After this short introduction the speaker tires to give an approach on how to accomplish tests for all these aspects. Basically his approach was to start with a static set of resource URIs defined by the tester. The test framework should start with this set and use a crawling mechanism to gather further information (resource semantics, variants, new resources, message syntax, and more.

Tests may fail in the above described fields link semantics, resource availability, resource semantics and variants. The gathered information as well as the test results go into a relational database for further regression testing.

Unfortunately the speaker did not come with practical thoughts and examples of how to do this testing approach. In general my opinion is that testing towards a clean run of data collection is not the best way to do testing. Of course tests grow fast in quantity but do they fit well in quality? What to do with code changes where your reference test data becomes invalid and how to separate those failing tests from real problems coming from the application? Do we have to run the clean data crawling again from scratch? Does the clean run data crawling mechanism really reflect the desired and expected behavior? I doubt that this testing approach will handle the software development process with changing code and changing expectations throughout time. Unfortunately the speaker did only give an academic idea on how to test RESTful WebServices, but was lacking of answering those questions coming from practical thoughts on automated testing.

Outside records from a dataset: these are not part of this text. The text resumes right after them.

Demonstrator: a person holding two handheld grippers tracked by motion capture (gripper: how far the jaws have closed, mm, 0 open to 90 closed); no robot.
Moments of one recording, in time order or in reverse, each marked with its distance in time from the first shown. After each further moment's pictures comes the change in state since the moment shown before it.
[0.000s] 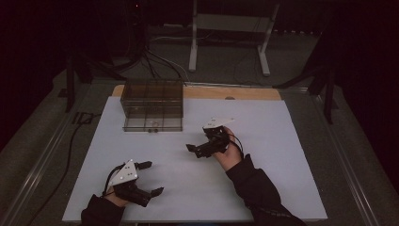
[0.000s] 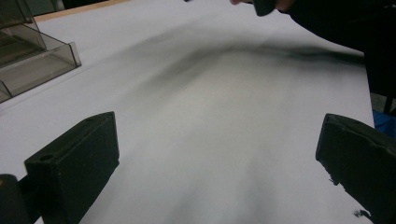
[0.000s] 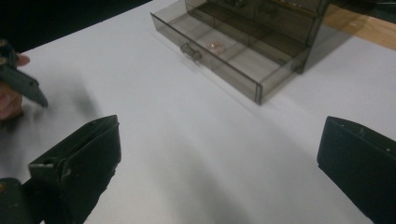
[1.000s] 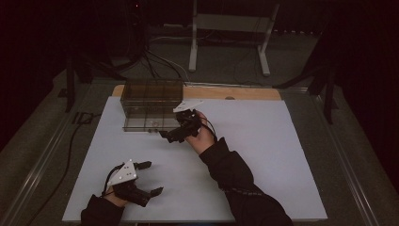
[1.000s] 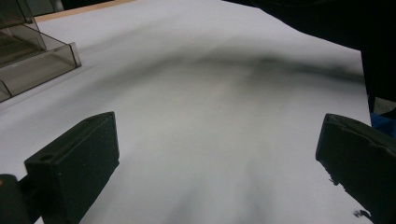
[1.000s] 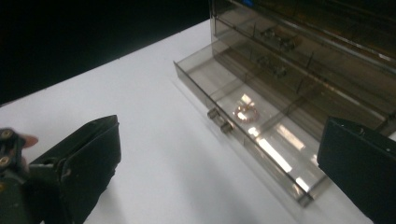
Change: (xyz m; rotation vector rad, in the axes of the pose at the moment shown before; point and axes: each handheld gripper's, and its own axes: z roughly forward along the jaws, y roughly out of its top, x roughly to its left) left arm 0.001 -0.001 -0.001 -0.008 -0.004 -0.005; right arm 0.023 0.075 0.060 -0.002 0.058 -0.040
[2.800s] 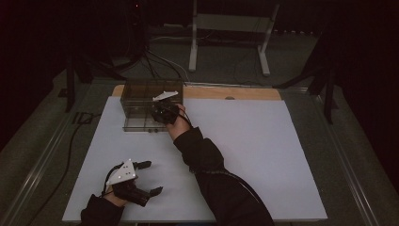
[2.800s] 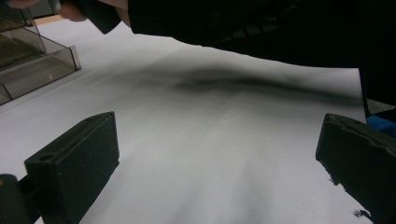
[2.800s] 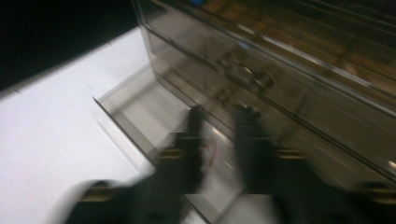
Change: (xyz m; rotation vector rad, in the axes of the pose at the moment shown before) left arm 0.001 0.001 -0.002 -0.007 -0.007 -0.012; right arm -0.015 0.031 0.096 0.030 -0.194 0.066
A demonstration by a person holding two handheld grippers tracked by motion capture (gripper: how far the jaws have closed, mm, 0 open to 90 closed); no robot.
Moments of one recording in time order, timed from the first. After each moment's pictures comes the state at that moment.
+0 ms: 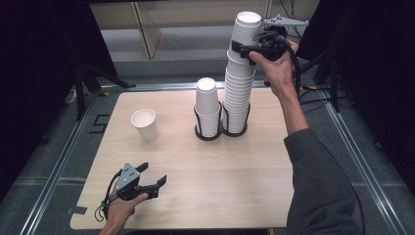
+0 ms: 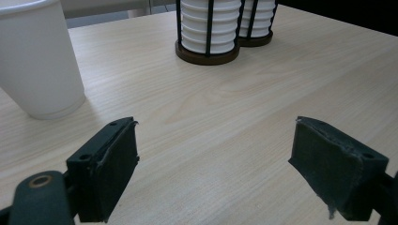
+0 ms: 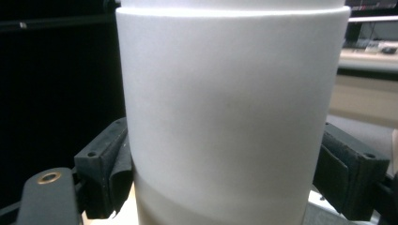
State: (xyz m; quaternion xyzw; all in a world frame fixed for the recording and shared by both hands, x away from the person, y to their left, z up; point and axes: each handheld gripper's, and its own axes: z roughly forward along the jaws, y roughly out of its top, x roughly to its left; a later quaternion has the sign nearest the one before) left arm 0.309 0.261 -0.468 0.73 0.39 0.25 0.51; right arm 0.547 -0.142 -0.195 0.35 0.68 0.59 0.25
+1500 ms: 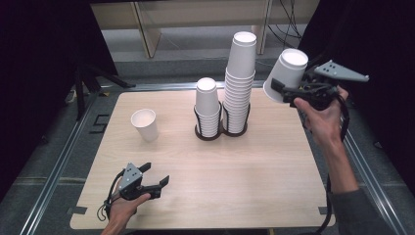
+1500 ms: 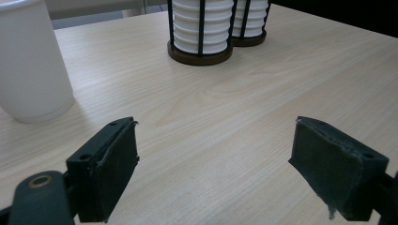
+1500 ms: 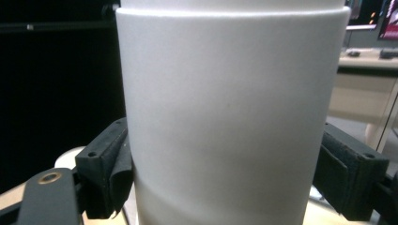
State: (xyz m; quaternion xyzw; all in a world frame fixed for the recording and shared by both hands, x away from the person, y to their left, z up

Vaadin - (Joonas Lehtinen)

Vaadin is a java framework for developing rich web applications. It is built on top of Google’s GWT and promises to allow java developers to focus on writing java code, hiding all the javascript, html and CSS implementation details. Programming is very similar to traditional desktop programming, using events and listeners rather than requests and responses.

So why use vaadin?

Yet another java web framework? Yes, but this one stands out from the others in my opinion. The client side code (javascript, html) is generated auto-magically by Vaadin (using GWT under the hood). The developer does not have to spend time debugging javascript incompatibilities between different browsers or synchronising state between the client and server models and can instead focus on the implementation logic. The low level implementation details - for example AJAX or data binding between widgets, is hidden from the developer. On top of that the online documentation is plentyful, an free e-book is available for getting up to speed quickly and there is lots of sample code available on how to use the individual widgets. Custom widgets developed by the active vaadin community are made available (via MVN) for other vaadin users.

On the down side Vaadin applications are not as scalable as traditional web applications. The memory footprint is higher due to all client state being stored on the server side. That said performance bottlenecks will occur in lower down layers long before they are present within the GUI. Support for RTL (right-to-left) languages is unfortunately missing and is not on the roadmap for future releases of Vaadin (yet).

My overall impression of the talk was very good. Joonas created a demo web application from scratch, demonstrating how easy and productive it is to develop with vaadin.